Qu’est-ce que cela nous apprend ?
La Compagnie progresse dans la compréhension de sa responsabilité, de la nécessité de rendre des comptes et de la transparence en ce qui concerne la protection. Les Préférences apostoliques universelles nous offrent la possibilité d’avancer tous d’un même pas, en priorisant la culture du soin et de la protection - tel qu’il est clairement exprimé à travers l’engagement à cheminer auprès des exclus et de supprimer toute forme d’abus et d’exploitation. Nous sommes encouragés à accepter que nous sommes responsables de la manière dont nous établissons des rapports avec les autres, et dont nous prenons soin les uns des autres ; accepter aussi que nous ayons des comptes à rendre envers toutes les personnes à qui nous rendons service, ainsi qu’à concentrer nos efforts pour que la protection des mineurs ou des victimes prévale sur celle de l’institution ; sans oublier d’affronter les abus ouvertement et dans la transparence. Dernièrement, nous avons pu observer un virage positif vers une approche plus centrée sur les victimes, ainsi que le renforcement des actions orientées vers l’écoute, l’accompagnement et la recherche de la justice.

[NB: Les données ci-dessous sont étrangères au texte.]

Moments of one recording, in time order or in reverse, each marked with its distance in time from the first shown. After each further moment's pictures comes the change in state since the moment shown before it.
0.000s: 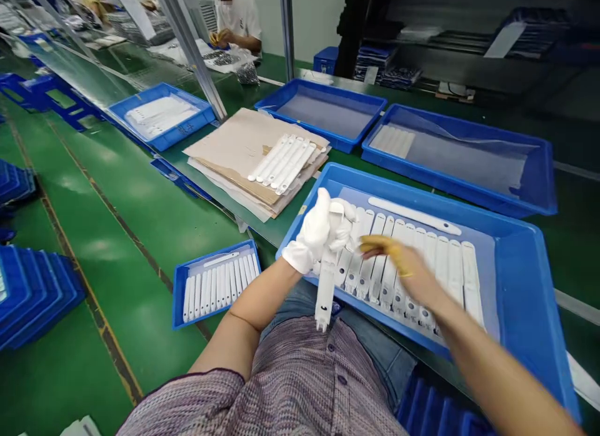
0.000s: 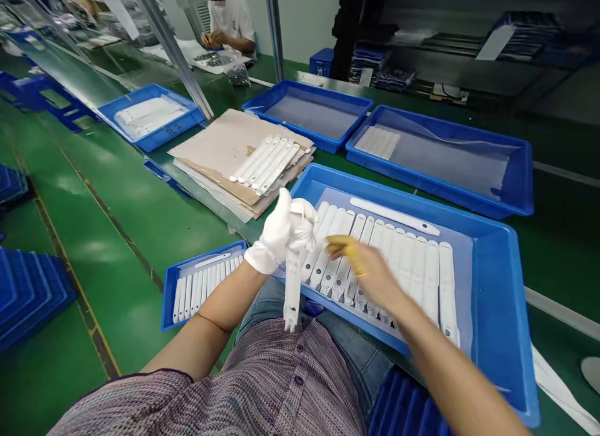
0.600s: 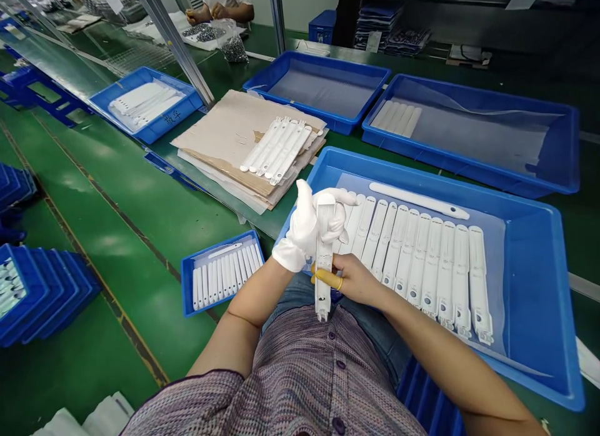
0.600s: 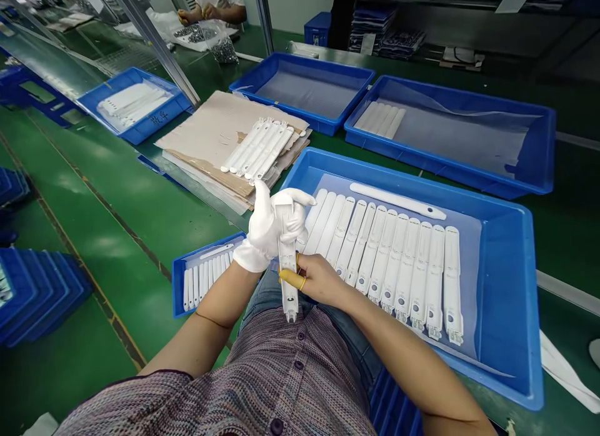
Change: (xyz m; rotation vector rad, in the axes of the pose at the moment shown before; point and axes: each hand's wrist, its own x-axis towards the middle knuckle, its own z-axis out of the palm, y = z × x) left_hand -0.002 0.004 -0.007 -0.025 0.061 -0.045; right_hand 0.011 0.008 0.089 0.221 -0.374 0.147
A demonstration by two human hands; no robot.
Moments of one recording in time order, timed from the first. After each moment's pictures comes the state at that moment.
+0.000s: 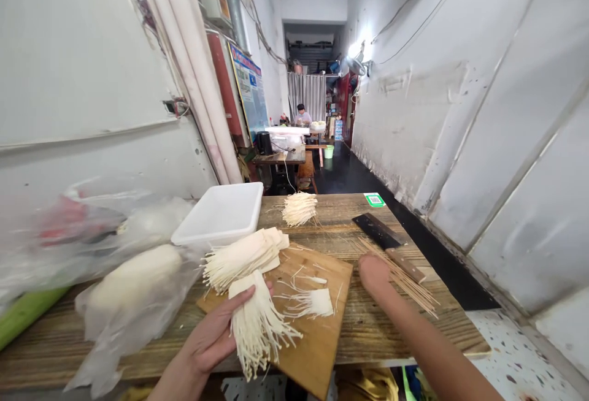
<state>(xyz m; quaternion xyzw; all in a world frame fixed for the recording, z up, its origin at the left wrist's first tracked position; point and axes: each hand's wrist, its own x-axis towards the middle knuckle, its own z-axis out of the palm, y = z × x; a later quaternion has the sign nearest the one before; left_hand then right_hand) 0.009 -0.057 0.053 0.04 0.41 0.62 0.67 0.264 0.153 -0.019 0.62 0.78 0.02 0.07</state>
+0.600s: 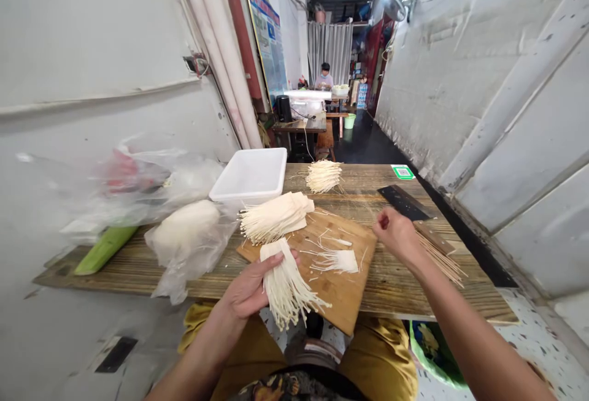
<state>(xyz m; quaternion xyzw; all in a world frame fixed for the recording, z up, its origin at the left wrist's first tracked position) 0.005 -0.081 0.046 0.11 0.36 0.62 0.68 0.246 0.106 0.062 0.54 0.83 -0.06 -0.12</state>
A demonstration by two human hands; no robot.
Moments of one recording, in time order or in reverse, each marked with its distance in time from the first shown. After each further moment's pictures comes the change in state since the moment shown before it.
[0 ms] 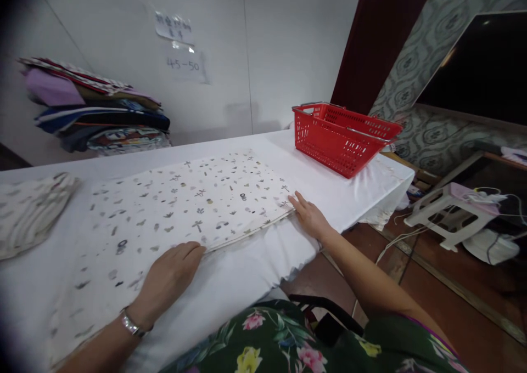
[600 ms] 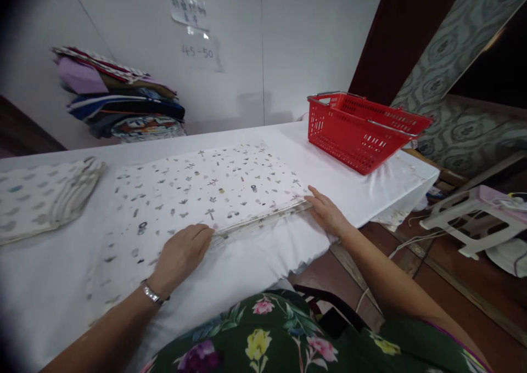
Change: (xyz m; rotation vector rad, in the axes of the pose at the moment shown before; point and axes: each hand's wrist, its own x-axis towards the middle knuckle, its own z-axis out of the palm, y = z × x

Dès les premières phases du projet, nous avons
constaté l’importance d’une stratégie permanente, proactive et réflexive afin
que les politiques et les directives puissent être vraiment concrétisées sur le
terrain, en s’adaptant à chaque contexte et à la sensibilité de chaque culture.
Ceci exige une compréhension des facteurs culturels qui favorisent les abus de
pouvoir, sexuels et de conscience.
Une nouvelle manière de prendre soin
La Lettre apostolique du pape François de mars 2019 «
Sur la protection des mineurs et des personnes vulnérables » énonce clairement
une manière de prendre soin qui nécessite un changement du cœur dans la manière
de regarder, de juger et d’agir. Ceux qui dénoncent les abus ne sont pas nos
ennemis, mais des amis qui ont besoin d’être accompagnés et soignés. Nous
sommes ainsi invités - en tant qu’Église et, par conséquent, en tant que
Compagnie de Jésus - à emprunter un chemin de conversion. Comme l’exprimait la
théologienne Rita Ferrone dans la revue Commonweal,
nous devons « entrer dans une expérience pascale, la mort d’une manière d’être
et d’entrer en relation avec l’autre, et la résurrection d’une nouvelle manière
de cheminer ensemble, en tant que communauté et en tant qu’Église ».